__Aim of the task__.
Could you return the full listing below exactly as it appears?

__Entries shown__.
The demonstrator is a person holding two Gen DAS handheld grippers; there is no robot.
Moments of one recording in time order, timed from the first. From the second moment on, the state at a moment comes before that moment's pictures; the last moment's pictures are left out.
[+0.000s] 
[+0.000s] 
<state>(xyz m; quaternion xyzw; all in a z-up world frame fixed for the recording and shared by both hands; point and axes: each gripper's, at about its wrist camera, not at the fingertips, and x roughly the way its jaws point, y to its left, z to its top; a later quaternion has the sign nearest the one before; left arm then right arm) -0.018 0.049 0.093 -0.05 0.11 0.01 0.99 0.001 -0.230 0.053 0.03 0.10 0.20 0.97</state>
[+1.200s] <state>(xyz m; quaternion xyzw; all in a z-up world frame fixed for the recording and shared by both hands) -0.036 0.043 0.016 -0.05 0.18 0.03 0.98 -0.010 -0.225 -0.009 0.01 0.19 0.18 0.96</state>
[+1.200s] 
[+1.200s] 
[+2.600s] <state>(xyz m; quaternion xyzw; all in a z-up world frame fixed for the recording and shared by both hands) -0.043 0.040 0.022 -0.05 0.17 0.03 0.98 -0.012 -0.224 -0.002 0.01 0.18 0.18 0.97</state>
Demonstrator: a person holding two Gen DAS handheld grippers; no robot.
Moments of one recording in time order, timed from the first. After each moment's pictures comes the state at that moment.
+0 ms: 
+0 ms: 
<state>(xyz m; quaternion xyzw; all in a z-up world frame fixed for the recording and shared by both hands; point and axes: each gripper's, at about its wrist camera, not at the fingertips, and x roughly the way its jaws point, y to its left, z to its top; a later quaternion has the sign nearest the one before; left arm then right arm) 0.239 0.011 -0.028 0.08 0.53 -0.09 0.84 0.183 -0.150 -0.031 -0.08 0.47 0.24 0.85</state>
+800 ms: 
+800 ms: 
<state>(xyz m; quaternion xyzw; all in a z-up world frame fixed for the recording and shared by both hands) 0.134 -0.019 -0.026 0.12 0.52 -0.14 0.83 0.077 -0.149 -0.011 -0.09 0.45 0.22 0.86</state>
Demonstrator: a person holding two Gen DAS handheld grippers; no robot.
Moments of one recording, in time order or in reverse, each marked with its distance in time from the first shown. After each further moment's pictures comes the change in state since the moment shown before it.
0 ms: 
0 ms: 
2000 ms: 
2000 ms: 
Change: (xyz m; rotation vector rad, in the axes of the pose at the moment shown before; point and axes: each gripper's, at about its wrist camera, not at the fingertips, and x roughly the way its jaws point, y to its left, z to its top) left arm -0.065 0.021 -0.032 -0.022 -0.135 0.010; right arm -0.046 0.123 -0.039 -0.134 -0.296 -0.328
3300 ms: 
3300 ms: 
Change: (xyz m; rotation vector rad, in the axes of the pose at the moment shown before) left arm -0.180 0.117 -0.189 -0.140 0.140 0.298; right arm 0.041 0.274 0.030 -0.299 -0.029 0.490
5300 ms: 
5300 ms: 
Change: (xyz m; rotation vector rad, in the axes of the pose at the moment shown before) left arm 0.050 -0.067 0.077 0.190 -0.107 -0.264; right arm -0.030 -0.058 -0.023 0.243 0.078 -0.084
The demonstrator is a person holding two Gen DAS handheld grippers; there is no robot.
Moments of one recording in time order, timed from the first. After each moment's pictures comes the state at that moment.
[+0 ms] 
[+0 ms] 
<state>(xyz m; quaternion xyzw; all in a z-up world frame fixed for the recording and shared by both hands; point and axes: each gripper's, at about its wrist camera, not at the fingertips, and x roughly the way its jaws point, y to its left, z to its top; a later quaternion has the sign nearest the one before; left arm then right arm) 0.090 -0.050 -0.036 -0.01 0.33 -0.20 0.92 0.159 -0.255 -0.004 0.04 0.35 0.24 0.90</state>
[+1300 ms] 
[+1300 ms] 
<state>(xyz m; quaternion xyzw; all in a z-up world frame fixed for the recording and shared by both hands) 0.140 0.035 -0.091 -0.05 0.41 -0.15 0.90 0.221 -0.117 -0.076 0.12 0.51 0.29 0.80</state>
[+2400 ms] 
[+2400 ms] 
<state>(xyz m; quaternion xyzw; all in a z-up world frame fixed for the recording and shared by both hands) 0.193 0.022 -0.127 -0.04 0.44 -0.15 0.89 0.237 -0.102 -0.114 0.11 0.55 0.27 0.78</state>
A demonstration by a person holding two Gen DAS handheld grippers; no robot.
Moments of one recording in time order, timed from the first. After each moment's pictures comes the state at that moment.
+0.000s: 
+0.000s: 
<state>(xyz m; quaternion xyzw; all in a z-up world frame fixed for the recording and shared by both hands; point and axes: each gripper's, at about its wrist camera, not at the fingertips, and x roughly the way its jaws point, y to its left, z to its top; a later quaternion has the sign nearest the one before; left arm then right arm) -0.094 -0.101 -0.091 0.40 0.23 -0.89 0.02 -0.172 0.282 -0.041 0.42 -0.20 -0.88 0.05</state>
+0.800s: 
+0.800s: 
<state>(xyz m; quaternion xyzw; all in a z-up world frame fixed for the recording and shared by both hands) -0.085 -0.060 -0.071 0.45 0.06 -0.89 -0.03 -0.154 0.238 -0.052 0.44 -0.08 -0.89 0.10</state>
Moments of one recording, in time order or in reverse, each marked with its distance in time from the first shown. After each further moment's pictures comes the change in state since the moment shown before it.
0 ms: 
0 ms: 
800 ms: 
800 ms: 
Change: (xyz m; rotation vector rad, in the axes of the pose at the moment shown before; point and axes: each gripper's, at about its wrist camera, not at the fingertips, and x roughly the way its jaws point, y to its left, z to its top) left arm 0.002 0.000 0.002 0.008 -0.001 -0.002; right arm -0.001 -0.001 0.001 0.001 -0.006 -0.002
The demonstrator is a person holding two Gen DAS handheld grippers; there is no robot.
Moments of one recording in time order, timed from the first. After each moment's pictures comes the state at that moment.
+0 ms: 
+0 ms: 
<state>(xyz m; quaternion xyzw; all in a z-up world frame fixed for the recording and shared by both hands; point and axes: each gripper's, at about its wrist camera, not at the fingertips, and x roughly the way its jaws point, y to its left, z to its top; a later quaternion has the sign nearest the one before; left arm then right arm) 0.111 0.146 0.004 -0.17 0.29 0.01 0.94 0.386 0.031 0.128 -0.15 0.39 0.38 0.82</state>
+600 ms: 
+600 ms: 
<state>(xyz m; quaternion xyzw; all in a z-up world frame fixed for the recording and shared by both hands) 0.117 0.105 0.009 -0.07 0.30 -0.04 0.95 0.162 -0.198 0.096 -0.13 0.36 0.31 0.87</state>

__Output below__.
The demonstrator is a person holding two Gen DAS handheld grippers; there is no robot.
Moments of one recording in time order, timed from the first. From the second moment on, the state at a moment comes before that moment's pictures; the last moment's pictures are left out.
[+0.000s] 
[+0.000s] 
<state>(xyz m; quaternion xyzw; all in a z-up world frame fixed for the recording and shared by both hands; point and axes: each gripper's, at about its wrist camera, not at the fingertips, and x roughly the way its jaws point, y to its left, z to its top; a later quaternion has the sign nearest the one before; left arm then right arm) -0.018 0.049 0.093 -0.05 0.11 0.01 0.99 0.001 -0.230 0.053 0.03 0.10 0.20 0.97</state>
[+1.200s] <state>(xyz m; quaternion xyzw; all in a z-up world frame fixed for the recording and shared by both hands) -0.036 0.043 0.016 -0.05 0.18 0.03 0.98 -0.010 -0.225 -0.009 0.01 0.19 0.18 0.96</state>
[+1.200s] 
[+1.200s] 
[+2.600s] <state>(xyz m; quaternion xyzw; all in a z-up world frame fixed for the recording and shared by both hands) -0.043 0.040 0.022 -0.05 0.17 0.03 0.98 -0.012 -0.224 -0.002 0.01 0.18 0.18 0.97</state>
Demonstrator: a person holding two Gen DAS handheld grippers; no robot.
Moments of one recording in time order, timed from the first. After each moment's pictures comes the state at that moment.
+0 ms: 
+0 ms: 
<state>(xyz m; quaternion xyzw; all in a z-up world frame fixed for the recording and shared by both hands; point and axes: each gripper's, at about its wrist camera, not at the fingertips, and x roughly the way its jaws point, y to its left, z to its top; a later quaternion has the sign nearest the one before; left arm then right arm) 0.239 0.011 -0.028 0.08 0.53 -0.09 0.84 0.183 -0.150 -0.031 -0.08 0.47 0.24 0.85</state>
+800 ms: 
+800 ms: 
<state>(xyz m; quaternion xyzw; all in a z-up world frame fixed for the recording and shared by both hands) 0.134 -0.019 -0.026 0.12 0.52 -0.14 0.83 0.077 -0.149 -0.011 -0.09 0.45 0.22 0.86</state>
Demonstrator: a person holding two Gen DAS handheld grippers; no robot.
Moments of one recording, in time order or in reverse, each marked with its distance in time from the first shown. After each further moment's pictures comes the change in state since the moment shown before it.
0 ms: 
0 ms: 
2000 ms: 
2000 ms: 
Change: (xyz m; rotation vector rad, in the axes of the pose at the moment shown before; point and axes: each gripper's, at about its wrist camera, not at the fingertips, and x roughly the way its jaws point, y to its left, z to its top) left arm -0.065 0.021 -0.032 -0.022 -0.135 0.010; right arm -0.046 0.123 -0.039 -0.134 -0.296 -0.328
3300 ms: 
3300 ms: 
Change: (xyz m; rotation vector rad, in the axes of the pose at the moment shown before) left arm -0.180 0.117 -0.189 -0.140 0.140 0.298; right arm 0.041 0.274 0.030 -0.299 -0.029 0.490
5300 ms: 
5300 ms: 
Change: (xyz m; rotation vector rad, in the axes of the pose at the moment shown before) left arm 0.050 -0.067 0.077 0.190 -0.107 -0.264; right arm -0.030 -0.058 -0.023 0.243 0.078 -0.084
The demonstrator is a person holding two Gen DAS handheld grippers; there is no robot.
Moments of one recording in time order, timed from the first. After each moment's pictures comes the state at that moment.
[+0 ms] 
[+0 ms] 
<state>(xyz m; quaternion xyzw; all in a z-up world frame fixed for the recording and shared by both hands; point and axes: each gripper's, at about its wrist camera, not at the fingertips, and x roughly the way its jaws point, y to its left, z to its top; a later quaternion has the sign nearest the one before; left arm then right arm) 0.090 -0.050 -0.036 -0.01 0.33 -0.20 0.92 0.159 -0.255 -0.004 0.04 0.35 0.24 0.90</state>
[+1300 ms] 
[+1300 ms] 
<state>(xyz m; quaternion xyzw; all in a z-up world frame fixed for the recording and shared by both hands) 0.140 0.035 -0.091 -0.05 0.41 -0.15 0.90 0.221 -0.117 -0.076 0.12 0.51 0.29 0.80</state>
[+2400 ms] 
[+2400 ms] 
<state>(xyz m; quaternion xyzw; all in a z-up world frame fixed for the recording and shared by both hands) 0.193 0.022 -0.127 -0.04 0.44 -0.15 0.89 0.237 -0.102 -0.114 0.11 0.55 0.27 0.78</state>
A demonstration by a person holding two Gen DAS handheld grippers; no robot.
Moments of one recording in time order, timed from the first. After each moment's pictures comes the state at that moment.
+0.000s: 
+0.000s: 
<state>(xyz m; quaternion xyzw; all in a z-up world frame fixed for the recording and shared by both hands; point and axes: each gripper's, at about its wrist camera, not at the fingertips, and x roughly the way its jaws point, y to its left, z to its top; a later quaternion has the sign nearest the one before; left arm then right arm) -0.094 -0.101 -0.091 0.40 0.23 -0.89 0.02 -0.172 0.282 -0.041 0.42 -0.20 -0.88 0.05</state>
+0.800s: 
+0.800s: 
<state>(xyz m; quaternion xyzw; all in a z-up world frame fixed for the recording and shared by both hands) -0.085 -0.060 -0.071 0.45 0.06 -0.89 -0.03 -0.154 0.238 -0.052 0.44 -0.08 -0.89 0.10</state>
Moments of one recording, in time order or in reverse, each marked with its distance in time from the first shown. After each further moment's pictures comes the change in state since the moment shown before it.
0 ms: 
0 ms: 
800 ms: 
800 ms: 
Change: (xyz m; rotation vector rad, in the axes of the pose at the moment shown before; point and axes: each gripper's, at about its wrist camera, not at the fingertips, and x roughly the way its jaws point, y to its left, z to its top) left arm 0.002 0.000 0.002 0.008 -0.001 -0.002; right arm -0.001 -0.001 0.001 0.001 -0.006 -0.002
The demonstrator is a person holding two Gen DAS handheld grippers; there is no robot.
Moments of one recording in time order, timed from the first. After each moment's pictures comes the state at that moment.
+0 ms: 
+0 ms: 
<state>(xyz m; quaternion xyzw; all in a z-up world frame fixed for the recording and shared by both hands; point and axes: each gripper's, at about its wrist camera, not at the fingertips, and x roughly the way its jaws point, y to its left, z to its top; a later quaternion has the sign nearest the one before; left arm then right arm) 0.111 0.146 0.004 -0.17 0.29 0.01 0.94 0.386 0.031 0.128 -0.15 0.39 0.38 0.82</state>
+600 ms: 
+600 ms: 
<state>(xyz m; quaternion xyzw; all in a z-up world frame fixed for the recording and shared by both hands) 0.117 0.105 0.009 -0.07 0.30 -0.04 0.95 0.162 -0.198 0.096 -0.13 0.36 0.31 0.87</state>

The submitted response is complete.